A referral card system was paired with the ‘Birth Spacing Card’. All women who expressed interest in discussing family planning further received a referral card to take to the Family Planning Unit. These were designed to be discreet to pass between provider and client to maintain confidentiality. Referral cards acted as a physical reminder to the client to follow up on their family planning interest. They also indicated to providers at the Family Planning Unit of the hospital that the client had already received some family planning guidance and could receive a streamlined version of standard counseling.
Finally, all providers received a ‘Method Information Booklet’ as a reference tool to answer more complex questions about contraceptive method use and provision.
Data Collection
The surveying team obtained written, informed consent to participate from all clients and providers who participated in the study. All data was collected using the SurveyCTO system unless otherwise stated. All surveys and tests took place in private areas of the facilities where clients and providers could not be overheard, or via mobile phone.
Surveying Approach
Clients
The implementation team used the SurveyCTO platform to deliver structured questionnaires to clients at each of the target facilities. Clients were surveyed after they had received care, but before they left that unit of the hospital. At the end of these questionnaires, clients were asked if they would be willing to share their mobile phone number and answer a short follow-up call 14 days later. Follow-up phone surveying was included based on feedback received from local stakeholders during the intervention design. Stakeholders shared that women often take time to consult with their husbands or other family members before beginning a family planning method, and that delayed surveying would capture such uptake.

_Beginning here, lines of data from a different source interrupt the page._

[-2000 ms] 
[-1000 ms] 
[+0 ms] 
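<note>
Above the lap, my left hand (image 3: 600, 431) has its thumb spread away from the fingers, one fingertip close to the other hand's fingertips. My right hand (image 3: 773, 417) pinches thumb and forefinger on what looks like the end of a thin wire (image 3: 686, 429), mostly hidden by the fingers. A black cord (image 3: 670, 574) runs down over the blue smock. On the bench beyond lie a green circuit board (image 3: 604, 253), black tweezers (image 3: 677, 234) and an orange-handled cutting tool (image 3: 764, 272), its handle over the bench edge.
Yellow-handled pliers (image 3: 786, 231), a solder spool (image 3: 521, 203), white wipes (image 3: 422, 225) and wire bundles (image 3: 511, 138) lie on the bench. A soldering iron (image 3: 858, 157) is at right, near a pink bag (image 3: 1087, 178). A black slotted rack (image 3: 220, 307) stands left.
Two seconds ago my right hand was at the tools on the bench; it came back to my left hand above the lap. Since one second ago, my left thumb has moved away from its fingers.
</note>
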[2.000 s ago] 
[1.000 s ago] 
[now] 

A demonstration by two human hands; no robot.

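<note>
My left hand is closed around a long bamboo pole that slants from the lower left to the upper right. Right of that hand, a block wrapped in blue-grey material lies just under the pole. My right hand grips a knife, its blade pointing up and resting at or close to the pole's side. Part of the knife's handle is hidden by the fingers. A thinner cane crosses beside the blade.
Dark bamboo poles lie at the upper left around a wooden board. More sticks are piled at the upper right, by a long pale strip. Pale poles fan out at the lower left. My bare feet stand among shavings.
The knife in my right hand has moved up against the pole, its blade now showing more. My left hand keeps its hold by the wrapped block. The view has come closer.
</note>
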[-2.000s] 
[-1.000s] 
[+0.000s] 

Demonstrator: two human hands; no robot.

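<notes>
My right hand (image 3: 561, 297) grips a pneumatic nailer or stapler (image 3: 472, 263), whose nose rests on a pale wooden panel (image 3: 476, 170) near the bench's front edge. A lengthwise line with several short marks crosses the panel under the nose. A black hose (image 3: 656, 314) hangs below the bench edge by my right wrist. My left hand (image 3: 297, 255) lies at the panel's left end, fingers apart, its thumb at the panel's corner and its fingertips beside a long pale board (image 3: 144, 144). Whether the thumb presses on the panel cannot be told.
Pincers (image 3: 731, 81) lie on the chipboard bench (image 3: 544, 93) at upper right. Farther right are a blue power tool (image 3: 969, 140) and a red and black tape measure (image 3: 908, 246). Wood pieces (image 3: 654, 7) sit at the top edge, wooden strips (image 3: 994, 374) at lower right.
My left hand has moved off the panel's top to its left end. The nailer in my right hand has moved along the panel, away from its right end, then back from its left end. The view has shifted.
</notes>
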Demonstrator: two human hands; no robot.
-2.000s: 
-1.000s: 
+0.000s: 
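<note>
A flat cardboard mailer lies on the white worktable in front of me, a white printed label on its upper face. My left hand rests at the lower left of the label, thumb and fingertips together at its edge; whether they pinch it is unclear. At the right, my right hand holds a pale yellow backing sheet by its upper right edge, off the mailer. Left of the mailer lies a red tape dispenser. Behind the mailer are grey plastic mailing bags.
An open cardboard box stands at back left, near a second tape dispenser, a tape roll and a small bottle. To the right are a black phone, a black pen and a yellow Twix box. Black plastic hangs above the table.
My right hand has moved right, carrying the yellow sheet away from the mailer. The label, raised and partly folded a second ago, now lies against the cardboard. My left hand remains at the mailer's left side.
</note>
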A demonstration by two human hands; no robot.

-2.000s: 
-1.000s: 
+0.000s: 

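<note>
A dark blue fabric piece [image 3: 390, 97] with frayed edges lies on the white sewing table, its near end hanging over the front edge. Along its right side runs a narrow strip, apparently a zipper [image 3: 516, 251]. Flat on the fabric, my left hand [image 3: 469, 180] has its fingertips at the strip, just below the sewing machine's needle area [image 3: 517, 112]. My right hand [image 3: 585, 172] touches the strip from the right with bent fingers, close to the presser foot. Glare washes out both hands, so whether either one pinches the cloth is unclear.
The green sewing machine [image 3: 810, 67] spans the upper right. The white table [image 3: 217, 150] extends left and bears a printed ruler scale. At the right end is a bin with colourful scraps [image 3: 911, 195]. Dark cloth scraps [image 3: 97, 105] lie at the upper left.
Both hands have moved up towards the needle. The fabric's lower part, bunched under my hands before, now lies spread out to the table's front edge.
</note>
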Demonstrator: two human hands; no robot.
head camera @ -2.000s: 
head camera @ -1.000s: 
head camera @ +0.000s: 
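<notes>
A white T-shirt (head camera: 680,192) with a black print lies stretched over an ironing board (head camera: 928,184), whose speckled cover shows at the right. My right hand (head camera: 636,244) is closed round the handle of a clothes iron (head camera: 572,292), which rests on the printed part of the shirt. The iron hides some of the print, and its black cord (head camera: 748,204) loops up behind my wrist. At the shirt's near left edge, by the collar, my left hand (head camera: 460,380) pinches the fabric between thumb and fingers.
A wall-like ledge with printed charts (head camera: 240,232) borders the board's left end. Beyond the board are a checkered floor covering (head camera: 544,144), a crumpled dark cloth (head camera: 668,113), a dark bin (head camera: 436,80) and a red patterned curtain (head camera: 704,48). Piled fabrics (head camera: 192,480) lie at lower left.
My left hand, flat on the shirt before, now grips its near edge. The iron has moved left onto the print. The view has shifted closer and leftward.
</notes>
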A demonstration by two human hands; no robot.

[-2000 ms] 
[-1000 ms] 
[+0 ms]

Questions at baseline and endline day-of surveying focused on assessing the following: demographic characteristics; current contraceptive use and attitudes; quality and structure of family planning counseling as part of routine care; and plans and preferences for contraceptive uptake. Surveys delivered via phone at the 14-day phone follow-up were substantially briefer. These focused on current and intended contraceptive use alongside reasons for non-use.
Due to issues with client flow at some of the intervention facilities, some baseline surveying was delivered over the phone rather than in person. These phone surveys used the same questionnaire structure and approach as the in-person surveying.
Data analysis
We used Pearson’s chi-squared test to evaluate our primary hypothesis: postpartum women in the post-intervention group will have a higher level of current and intended modern contraceptive use than postpartum women in the pre-intervention group across both intervention packages. When samples were small, Fisher’s exact test was used.
Pearson’s chi-squared test was also used to evaluate the knowledge differences between pre- and post-intervention groups across the two arms.
Analyses were completed in R (version 4.3.2).
Ethics approval and consent to participate
The study’s authors received ethical approval from the Navrongo Health Research Centre Institutional Review Board to undertake this research. The project team also engaged the Regional Health Directorate of the Ghana Health Service in the design and delivery of the intervention. The study was conducted in accordance with the ethical standards set forth in the Belmont Report. Participants were informed of their voluntary participation in the study and were free to withhold answers at any time. They were also free to withdraw at any time without any consequences. Their consent was obtained before the commencement of the interviews and any data collection.